KEVIN

Ok, so I don't get lumped in with the "Slacker" crowd, here is my list:

In honor of the Miracle on the Lake this past week:
this jersey or this jersey. Size is XL.

Cologne: Hugo Boss

Book: Atlas Shrugged by Ayn Rand

A very inexpensive gift would be to watch the baby Cracker for a week this winter since the Fuss' will be in FL in Feb.

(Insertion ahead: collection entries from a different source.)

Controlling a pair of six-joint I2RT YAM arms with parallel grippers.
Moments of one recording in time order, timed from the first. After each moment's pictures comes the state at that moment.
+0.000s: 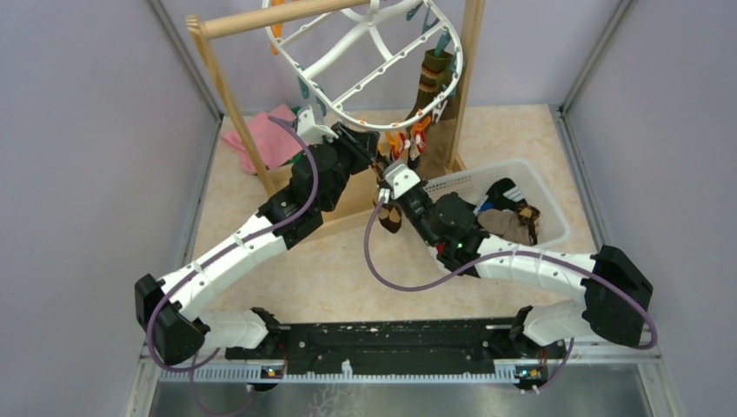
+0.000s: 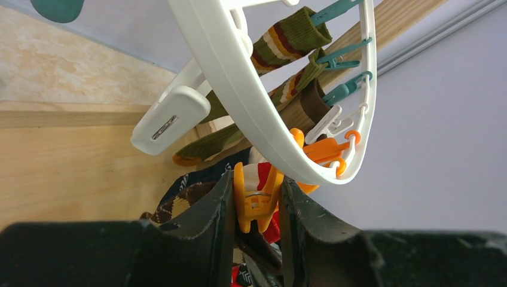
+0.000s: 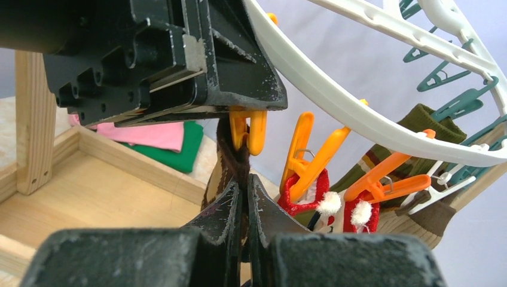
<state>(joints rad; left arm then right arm) -0.79 1.24 1.18 0.04 -0.49 -0.82 1.02 1.33 0.84 0.78 0.41 -0.56</state>
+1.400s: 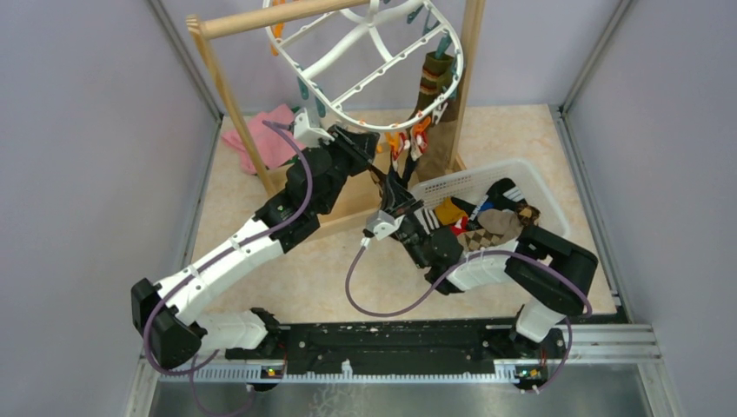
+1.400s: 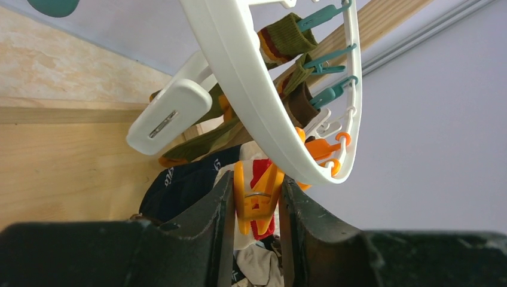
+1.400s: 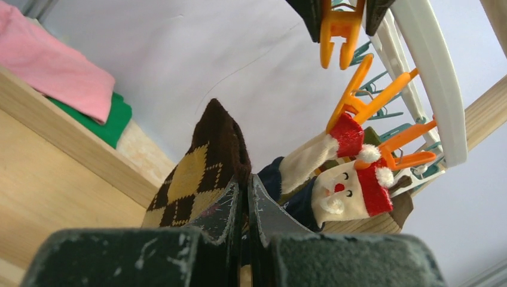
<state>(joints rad) -0.79 1.21 1.15 0.07 -0.46 -0.85 1.05 1.63 0.60 1.48 0.40 -1.06</state>
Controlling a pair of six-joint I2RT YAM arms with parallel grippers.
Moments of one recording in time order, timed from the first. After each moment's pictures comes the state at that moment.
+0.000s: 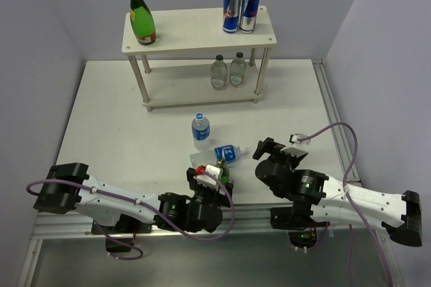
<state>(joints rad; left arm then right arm) -1.71 1.33 0.73 -0.03 -1.15 -0.77 1.17 0.67 0.48 -0.62 1.20 1.09</state>
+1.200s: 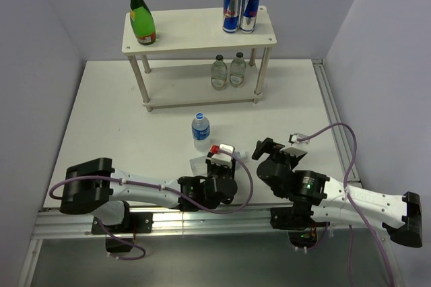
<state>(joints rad) -1.49 1.54 0.82 0.23 -1.07 -0.58 1.17 0.64 0.46 -0.56 1.18 1.03</state>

Or a suprise is always welcome.

6 comments:

Shameless said...

Oh what a cute and well mannered dog you have!

Anonymous said...

Let's see? Babysit Brian's kids for almost 24 hours or doggysit the Crack Man for a week? I am sensing a theme here in these requests. It's called abandonment.
Since they both involve a lot of running around and a little of cleaning up poop, it's only fair that we see a current picture of the girls before deciding.

Anonymous said...

Who is John Galt?

Red,White, & Blue said...

Am I sensing tension between a tall thin bearded man who frequents Iraq and the Pure bred Cracker? Remember, he is an AMERICAN Eskimo.

Anonymous said...

I would post a current picture of the girls, but sadly, they are nowhere near as well behaved as the Crack-dog.....

3 going on 13 said...

I don't know what the F--- my mom is talking about. I get the same F---in B.S. at day care. Do this, Do that, obey all their rules. I am just sayin, adults rule the world and look how screwed up it is. And by the way, about that barfin at the Greek wedding. If you saw the way that belly dancer was throwing herself at my grandpa you would have barfed too. My grandpa has a beautiful wife and does not need some fat skank jiggling all over him.